• _Task statement_
Pick each line containing "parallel" out of the records.

Stored data
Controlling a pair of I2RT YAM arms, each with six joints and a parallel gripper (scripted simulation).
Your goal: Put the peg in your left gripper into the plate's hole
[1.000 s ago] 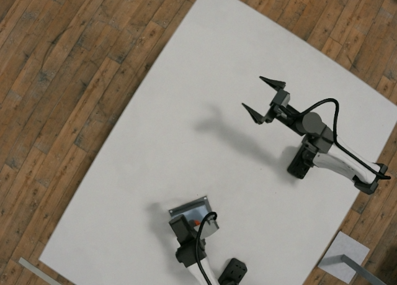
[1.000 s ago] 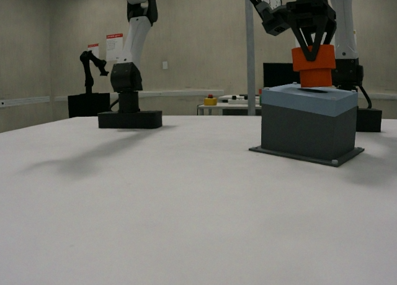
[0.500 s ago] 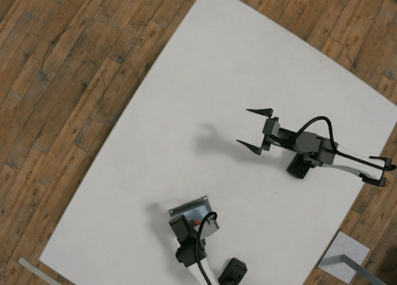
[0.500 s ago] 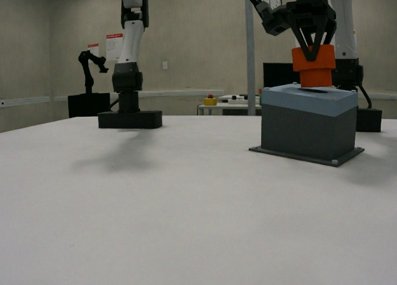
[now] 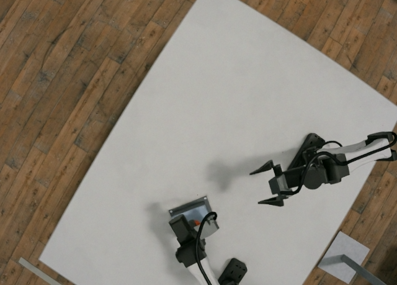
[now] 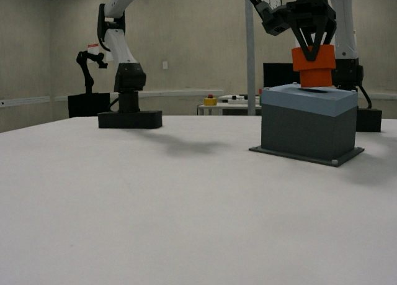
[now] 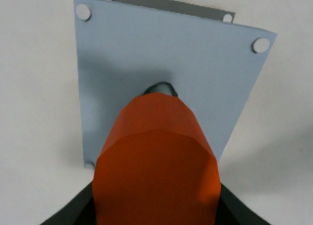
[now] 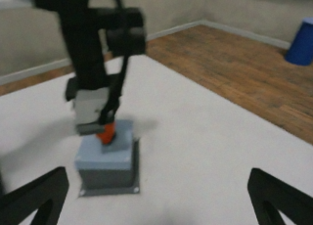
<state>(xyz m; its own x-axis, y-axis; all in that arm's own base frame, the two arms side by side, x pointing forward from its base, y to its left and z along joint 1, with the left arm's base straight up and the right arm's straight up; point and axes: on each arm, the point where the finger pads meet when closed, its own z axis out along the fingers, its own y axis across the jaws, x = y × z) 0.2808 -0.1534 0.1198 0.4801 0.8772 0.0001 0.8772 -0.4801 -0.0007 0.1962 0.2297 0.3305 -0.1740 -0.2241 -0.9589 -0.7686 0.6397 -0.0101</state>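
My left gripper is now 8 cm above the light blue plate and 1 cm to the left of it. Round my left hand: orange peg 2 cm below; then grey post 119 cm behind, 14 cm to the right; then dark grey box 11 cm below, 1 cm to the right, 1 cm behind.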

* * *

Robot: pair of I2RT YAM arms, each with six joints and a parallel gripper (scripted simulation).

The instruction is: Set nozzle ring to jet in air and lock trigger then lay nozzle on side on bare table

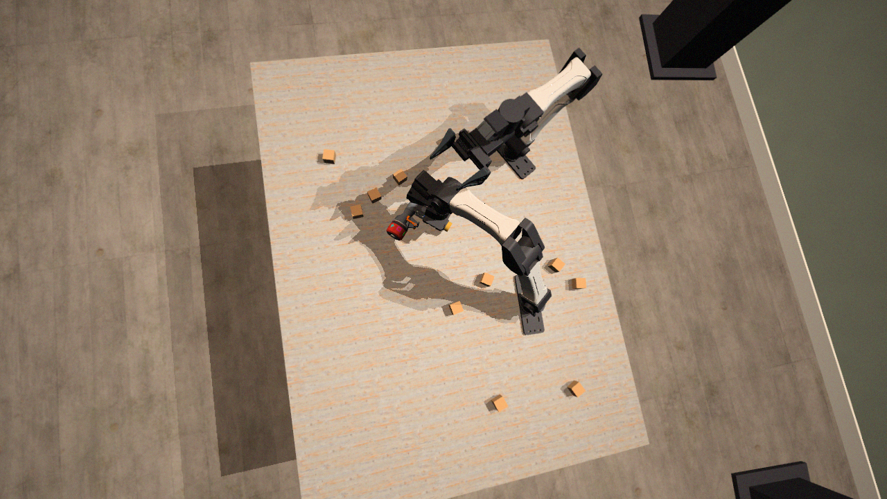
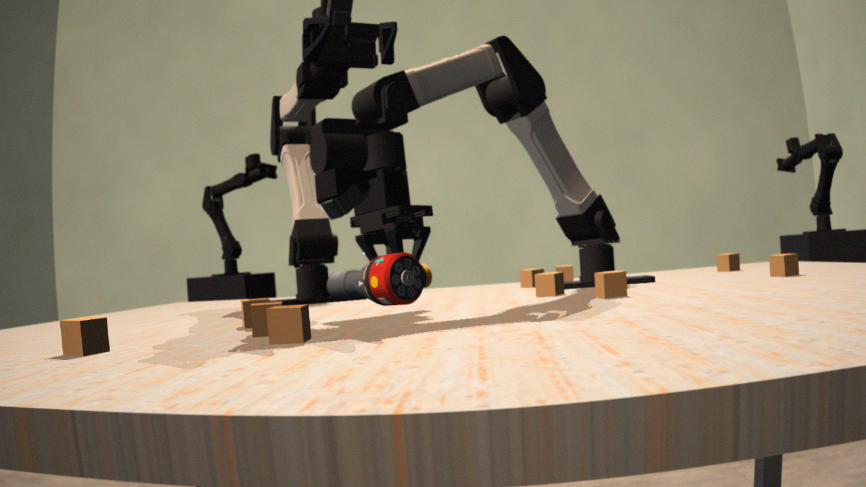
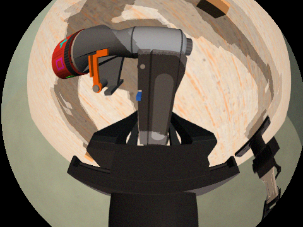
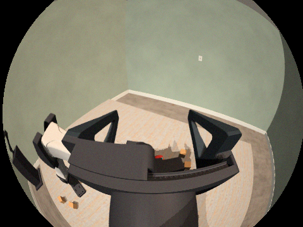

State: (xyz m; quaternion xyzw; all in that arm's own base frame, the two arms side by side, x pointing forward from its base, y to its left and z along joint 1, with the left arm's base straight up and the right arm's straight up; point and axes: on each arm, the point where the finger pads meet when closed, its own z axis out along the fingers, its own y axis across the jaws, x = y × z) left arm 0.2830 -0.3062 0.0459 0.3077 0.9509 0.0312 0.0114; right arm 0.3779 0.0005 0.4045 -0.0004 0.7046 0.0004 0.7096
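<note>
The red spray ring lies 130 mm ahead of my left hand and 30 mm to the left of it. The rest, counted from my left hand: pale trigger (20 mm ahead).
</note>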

• _Answer for the task_
Controlling a pair of I2RT YAM arms, each with six joints and a parallel gripper (scripted simulation).
Robot: pair of I2RT YAM arms, each with six joints and a parallel gripper (scripted simulation).

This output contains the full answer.